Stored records

____

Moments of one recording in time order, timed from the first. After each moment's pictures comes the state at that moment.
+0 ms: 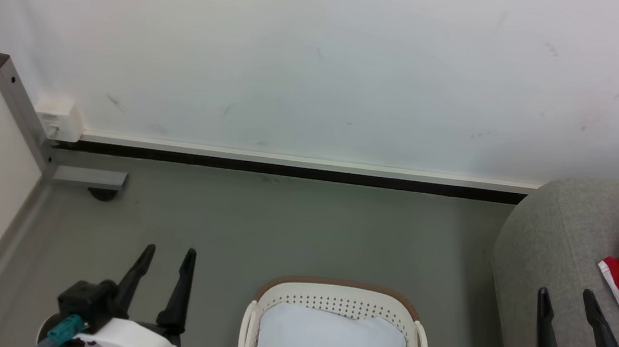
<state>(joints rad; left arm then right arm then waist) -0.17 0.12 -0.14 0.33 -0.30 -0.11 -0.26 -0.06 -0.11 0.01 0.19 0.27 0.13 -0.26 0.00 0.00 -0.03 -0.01</state>
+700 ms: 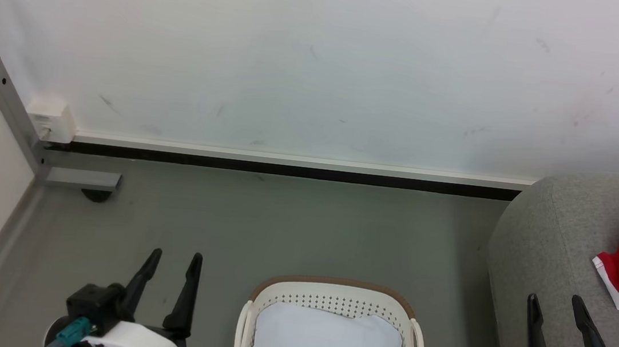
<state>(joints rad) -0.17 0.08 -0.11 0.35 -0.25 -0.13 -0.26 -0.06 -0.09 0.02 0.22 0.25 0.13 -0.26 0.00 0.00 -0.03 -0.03</state>
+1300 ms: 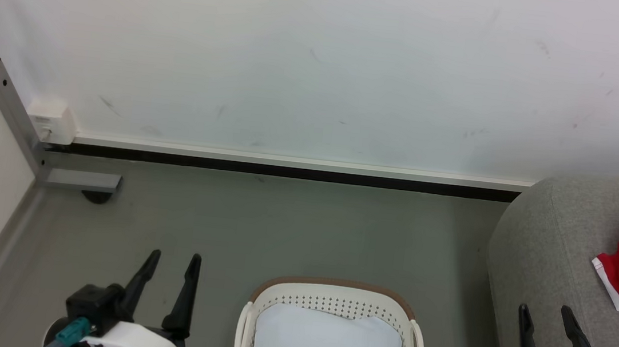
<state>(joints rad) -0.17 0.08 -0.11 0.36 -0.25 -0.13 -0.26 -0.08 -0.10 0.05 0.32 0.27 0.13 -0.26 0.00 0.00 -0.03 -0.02</state>
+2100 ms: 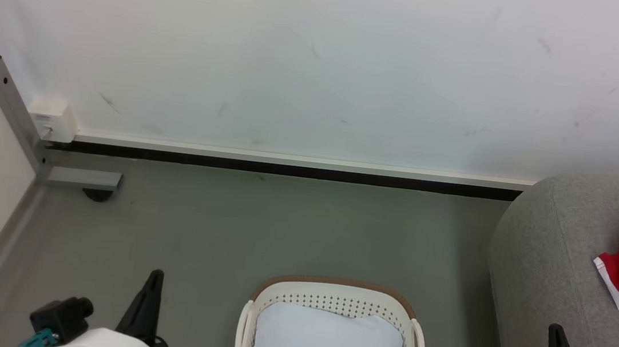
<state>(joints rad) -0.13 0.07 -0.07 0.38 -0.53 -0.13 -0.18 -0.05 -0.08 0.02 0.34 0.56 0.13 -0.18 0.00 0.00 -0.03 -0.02</state>
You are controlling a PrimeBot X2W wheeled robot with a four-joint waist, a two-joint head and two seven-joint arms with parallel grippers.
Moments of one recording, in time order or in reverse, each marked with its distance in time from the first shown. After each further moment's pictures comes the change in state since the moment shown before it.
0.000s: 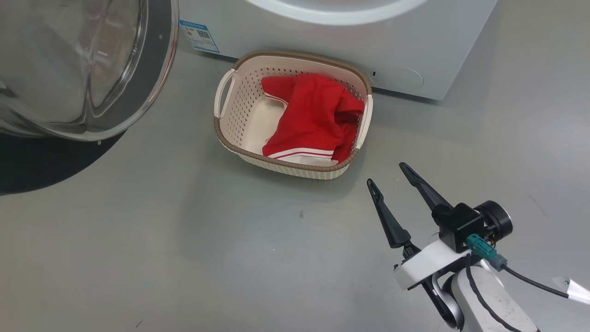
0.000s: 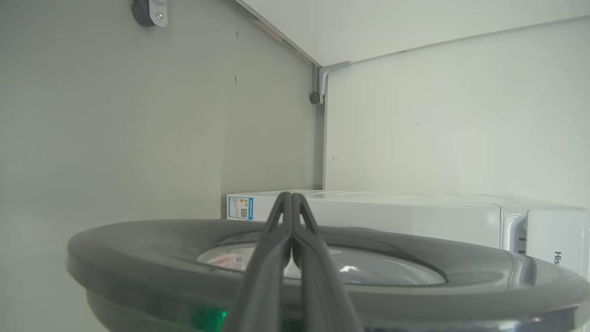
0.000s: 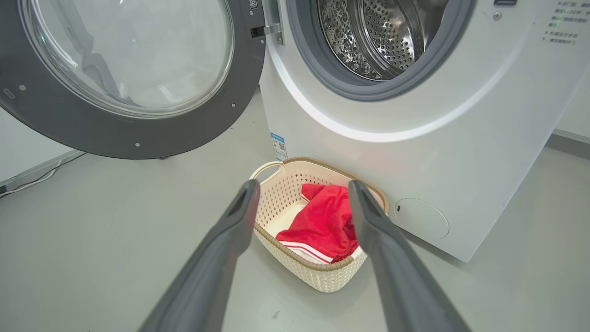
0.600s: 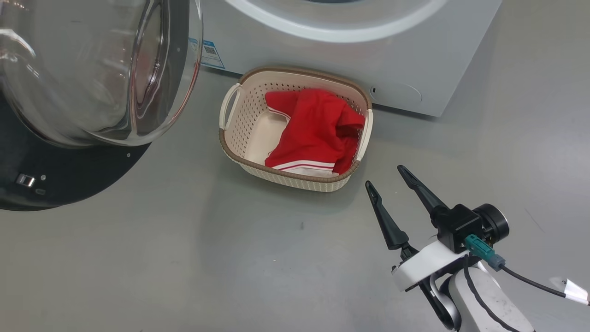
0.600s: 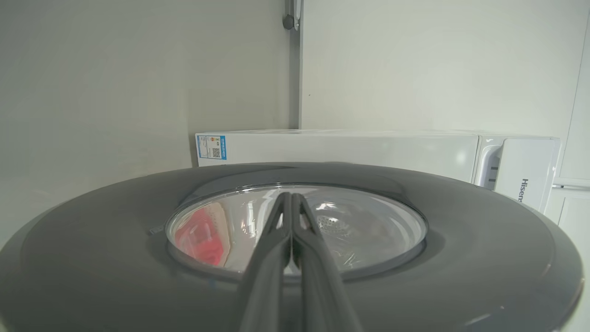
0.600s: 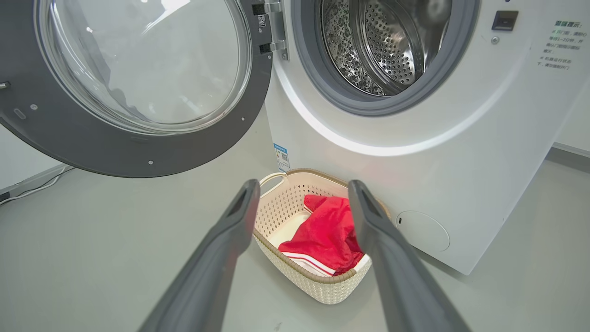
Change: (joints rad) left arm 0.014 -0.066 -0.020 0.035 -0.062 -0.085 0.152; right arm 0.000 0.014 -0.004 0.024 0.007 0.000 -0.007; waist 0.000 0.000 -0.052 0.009
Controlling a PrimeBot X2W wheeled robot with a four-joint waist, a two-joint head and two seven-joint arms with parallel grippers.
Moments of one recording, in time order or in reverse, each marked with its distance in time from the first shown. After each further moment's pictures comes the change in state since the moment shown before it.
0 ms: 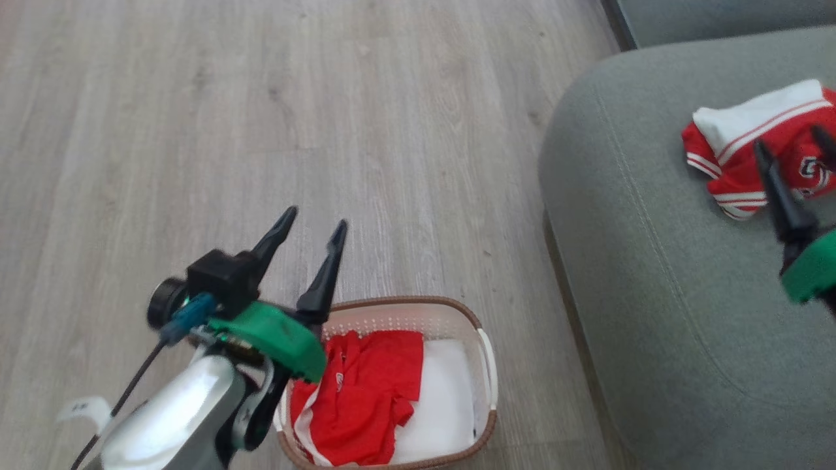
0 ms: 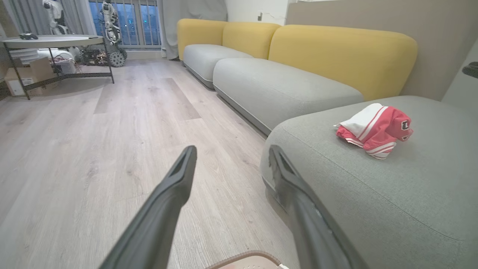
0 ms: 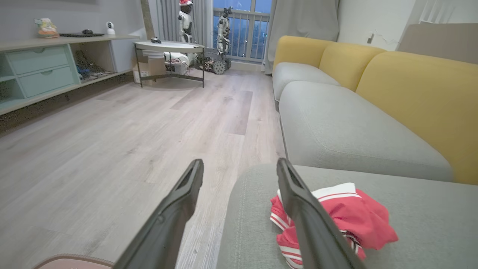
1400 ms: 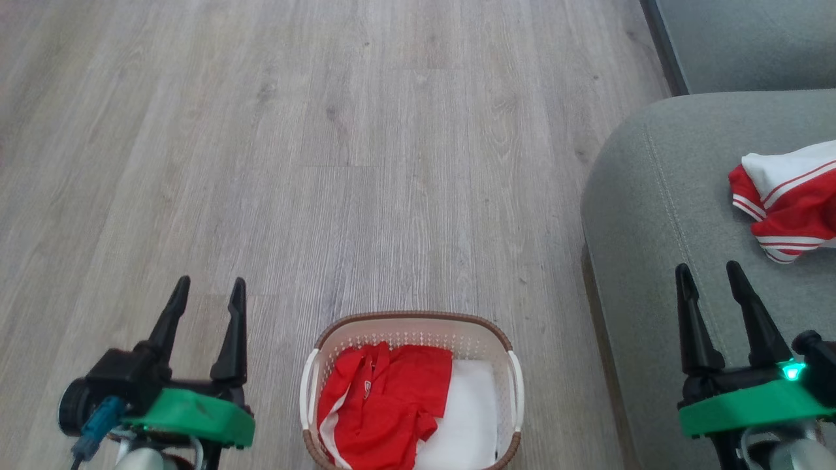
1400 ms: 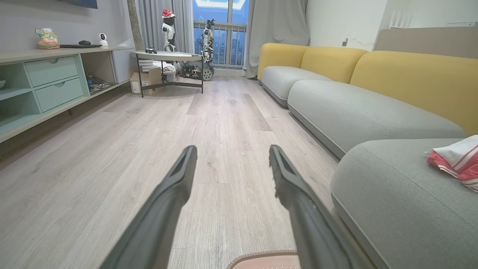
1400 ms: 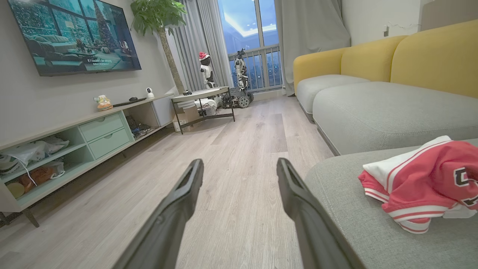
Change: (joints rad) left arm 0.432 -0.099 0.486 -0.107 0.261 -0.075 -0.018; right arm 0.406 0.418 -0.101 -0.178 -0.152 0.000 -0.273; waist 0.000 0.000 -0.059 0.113
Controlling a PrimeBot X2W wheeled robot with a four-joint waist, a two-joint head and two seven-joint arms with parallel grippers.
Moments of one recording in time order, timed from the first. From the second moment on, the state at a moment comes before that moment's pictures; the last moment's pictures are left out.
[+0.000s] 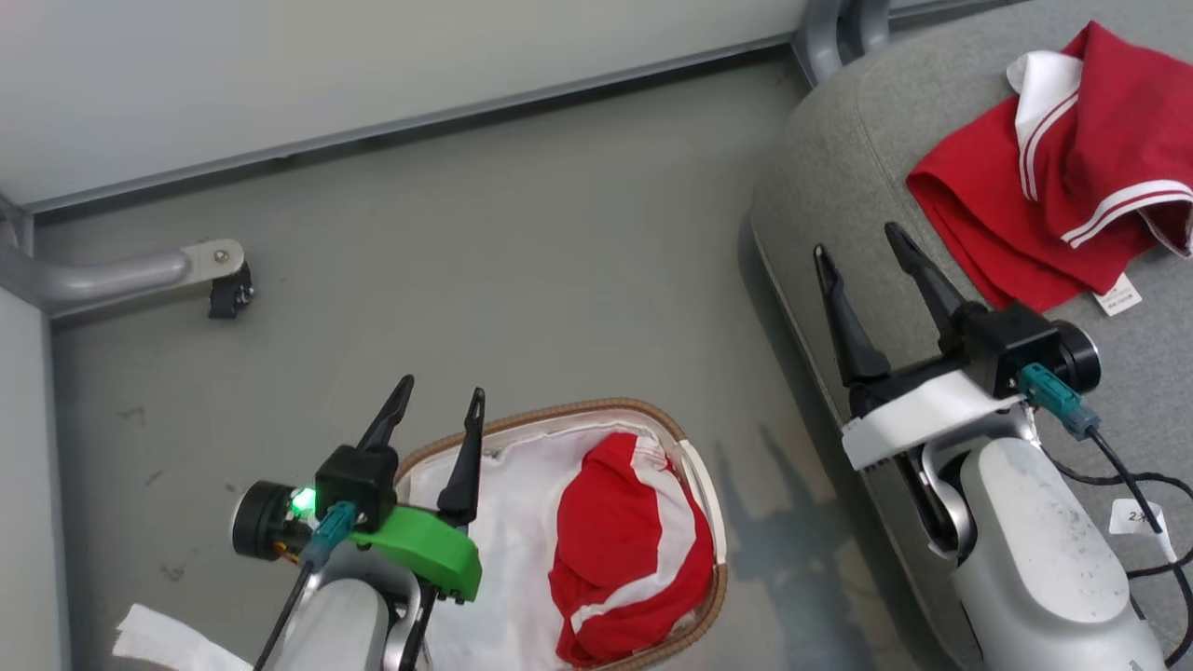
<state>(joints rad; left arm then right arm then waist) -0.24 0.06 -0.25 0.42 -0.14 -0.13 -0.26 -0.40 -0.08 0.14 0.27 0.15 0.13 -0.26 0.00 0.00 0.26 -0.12</state>
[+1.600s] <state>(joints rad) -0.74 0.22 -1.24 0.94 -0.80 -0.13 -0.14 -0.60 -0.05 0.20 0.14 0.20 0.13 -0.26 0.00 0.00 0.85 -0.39</state>
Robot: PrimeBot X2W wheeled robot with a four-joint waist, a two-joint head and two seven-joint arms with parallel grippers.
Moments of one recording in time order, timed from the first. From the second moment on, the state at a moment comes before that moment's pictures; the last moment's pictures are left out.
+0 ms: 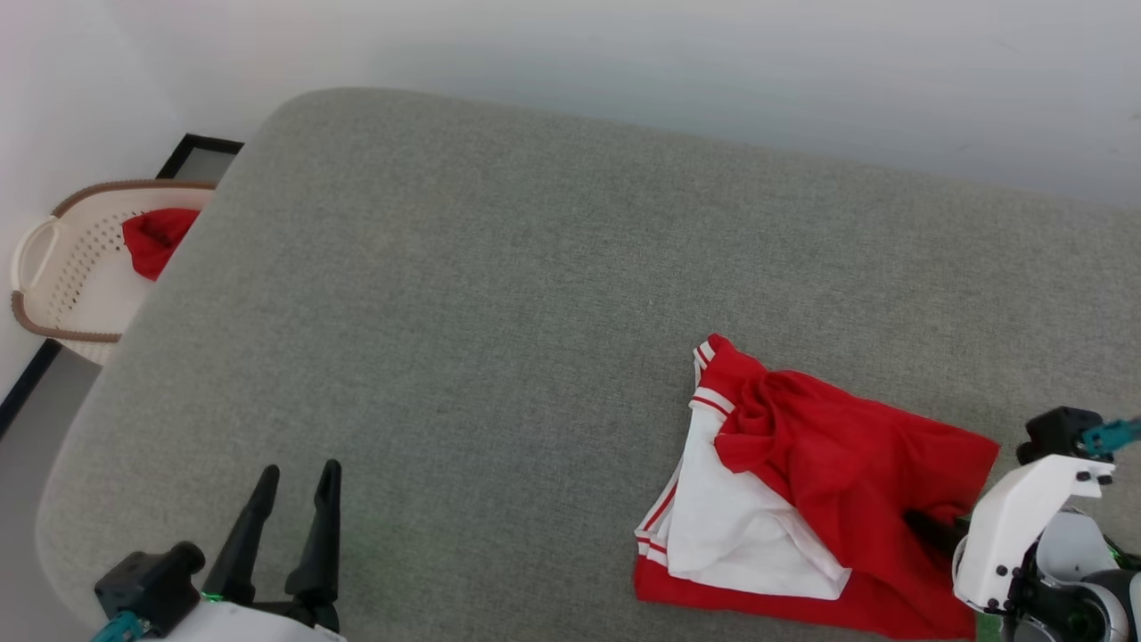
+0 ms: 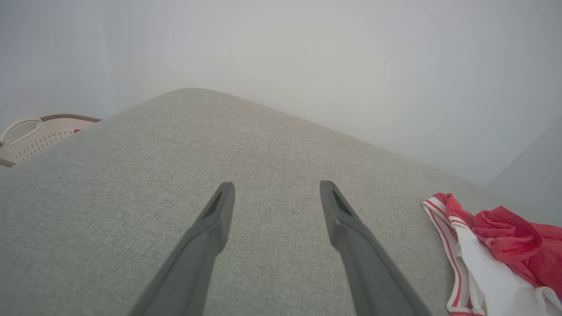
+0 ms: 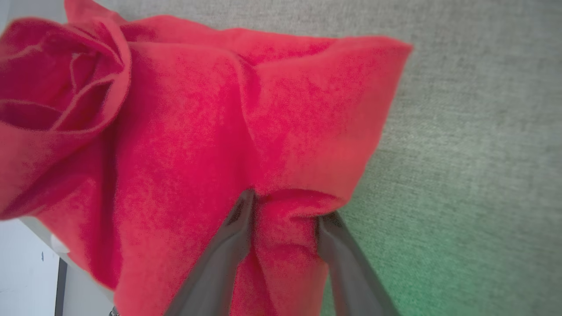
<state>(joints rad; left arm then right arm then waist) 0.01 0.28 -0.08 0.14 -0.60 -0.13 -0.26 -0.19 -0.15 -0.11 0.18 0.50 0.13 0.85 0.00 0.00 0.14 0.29</state>
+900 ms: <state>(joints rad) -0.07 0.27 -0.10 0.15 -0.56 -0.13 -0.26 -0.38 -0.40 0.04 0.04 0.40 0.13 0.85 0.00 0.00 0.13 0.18</state>
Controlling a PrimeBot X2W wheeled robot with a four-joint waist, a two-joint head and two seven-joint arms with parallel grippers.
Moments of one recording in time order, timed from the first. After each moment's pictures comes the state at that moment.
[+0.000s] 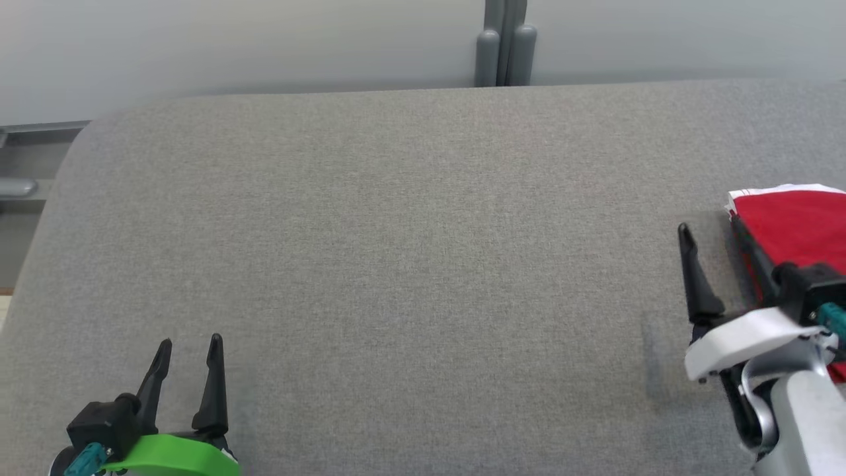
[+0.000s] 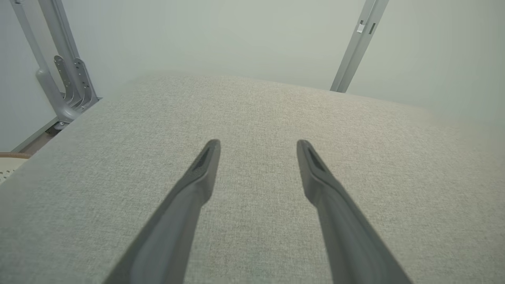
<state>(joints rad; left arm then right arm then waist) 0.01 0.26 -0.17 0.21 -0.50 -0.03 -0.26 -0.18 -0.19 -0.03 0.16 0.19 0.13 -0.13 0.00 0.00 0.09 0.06</state>
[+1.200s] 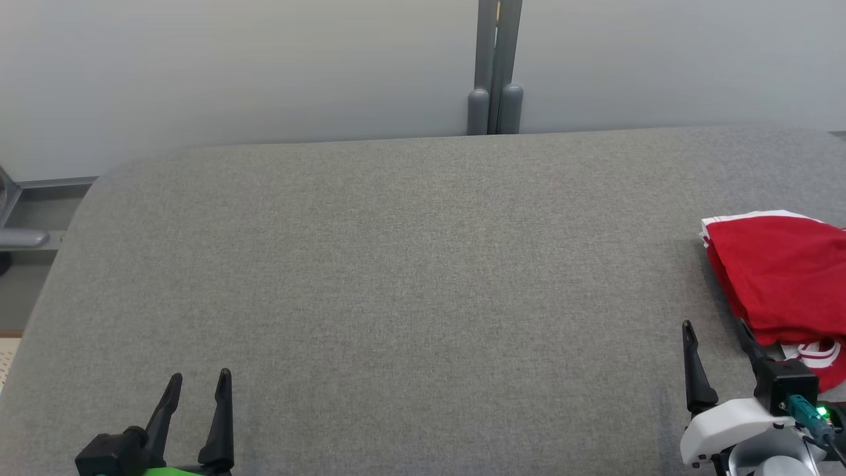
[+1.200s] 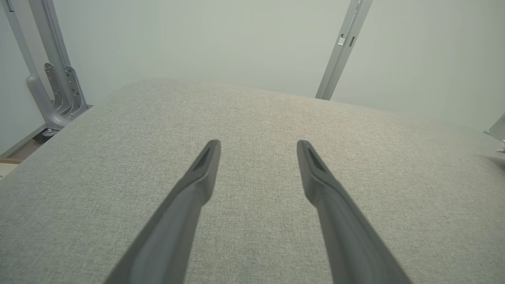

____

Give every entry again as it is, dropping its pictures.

Moments of one recording in time order, timed from the first. After each moment's pictures comes the state at that moment.
+0 ms: 
<state>(joints rad; left arm then right arm then waist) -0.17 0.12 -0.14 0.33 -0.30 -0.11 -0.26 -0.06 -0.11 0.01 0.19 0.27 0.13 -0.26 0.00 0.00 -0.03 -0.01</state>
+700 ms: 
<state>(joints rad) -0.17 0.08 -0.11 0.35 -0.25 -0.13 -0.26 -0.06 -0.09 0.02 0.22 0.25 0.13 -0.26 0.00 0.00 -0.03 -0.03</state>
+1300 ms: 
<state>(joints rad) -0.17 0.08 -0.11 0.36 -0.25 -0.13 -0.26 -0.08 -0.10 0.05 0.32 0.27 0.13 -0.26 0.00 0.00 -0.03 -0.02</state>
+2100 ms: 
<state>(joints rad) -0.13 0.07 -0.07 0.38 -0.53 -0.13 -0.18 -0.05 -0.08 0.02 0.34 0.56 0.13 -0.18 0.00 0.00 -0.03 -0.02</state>
You are controlling a PrimeBot X2W wheeled robot with a four-joint waist, a two-joint head and two seven-joint arms with parallel grippers.
Moments of one recording, in time order or in reverse, each marked with its distance in time from the first shown. After each further moment's pictures comes the change in state since the moment shown before it.
0.000s: 
0.000s: 
0.000s: 
0.600s: 
0.600s: 
0.600s: 
Change: (joints rad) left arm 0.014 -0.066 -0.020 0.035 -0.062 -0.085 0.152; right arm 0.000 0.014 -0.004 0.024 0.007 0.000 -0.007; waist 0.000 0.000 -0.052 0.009
Controlling a PrimeBot X2W wheeled robot with a four-joint waist, a two-joint head and two seven-joint arms with parallel grippers.
Moments of one recording, in time order or in reverse, each marked with its distance in time from the first shown. After each further moment's pictures comes the change in state since the moment shown before it.
0 ms: 
0 ms: 
0 ms: 
1400 ms: 
1400 ms: 
1400 ms: 
Change: (joints rad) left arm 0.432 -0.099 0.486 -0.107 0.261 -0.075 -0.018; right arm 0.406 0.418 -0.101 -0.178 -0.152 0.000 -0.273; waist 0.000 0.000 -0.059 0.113
Controlling a PrimeBot X2W wheeled robot with a four-joint waist, a two-joint head and two seven-joint arms with parallel grippers.
Moments of one recording in time order, timed from the first. From the second moment on, the state at a moment comes before that moment's pictures; the last moment's pictures are left out.
[+0.000s] 
<state>(joints rad; left arm then right arm then waist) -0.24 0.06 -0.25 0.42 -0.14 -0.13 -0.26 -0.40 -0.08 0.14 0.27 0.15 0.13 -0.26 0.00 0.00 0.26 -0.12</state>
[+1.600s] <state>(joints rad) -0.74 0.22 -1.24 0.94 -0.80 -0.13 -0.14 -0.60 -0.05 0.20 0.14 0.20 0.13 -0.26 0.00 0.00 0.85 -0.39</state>
Robot: PrimeBot X2W wheeled robot with a four-joint waist, a two-joint head and two seven-joint arms with parallel grippers.
Moments of one recording in time order, timed from the first. From the second moment on, the state at a moment comes before that moment's pictures; the last moment's pictures are left out.
+0 ms: 
+0 ms: 
+0 ms: 
<state>(joints rad; left arm then right arm then waist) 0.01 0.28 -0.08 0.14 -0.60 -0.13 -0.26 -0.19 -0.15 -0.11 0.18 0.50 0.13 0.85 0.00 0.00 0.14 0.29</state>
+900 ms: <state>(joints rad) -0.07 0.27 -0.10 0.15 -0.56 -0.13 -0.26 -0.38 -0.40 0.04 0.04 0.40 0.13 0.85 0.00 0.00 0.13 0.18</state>
Controlling a PrimeBot X2W wheeled robot with a four-joint waist, a two-joint head and two seven-joint arms with parallel grippers.
Moments of one recording in time order, timed from the first. After each moment's pictures comes the state at that moment.
[+0.000s] 
[+0.000s] 
<state>(joints rad; left arm then right arm then waist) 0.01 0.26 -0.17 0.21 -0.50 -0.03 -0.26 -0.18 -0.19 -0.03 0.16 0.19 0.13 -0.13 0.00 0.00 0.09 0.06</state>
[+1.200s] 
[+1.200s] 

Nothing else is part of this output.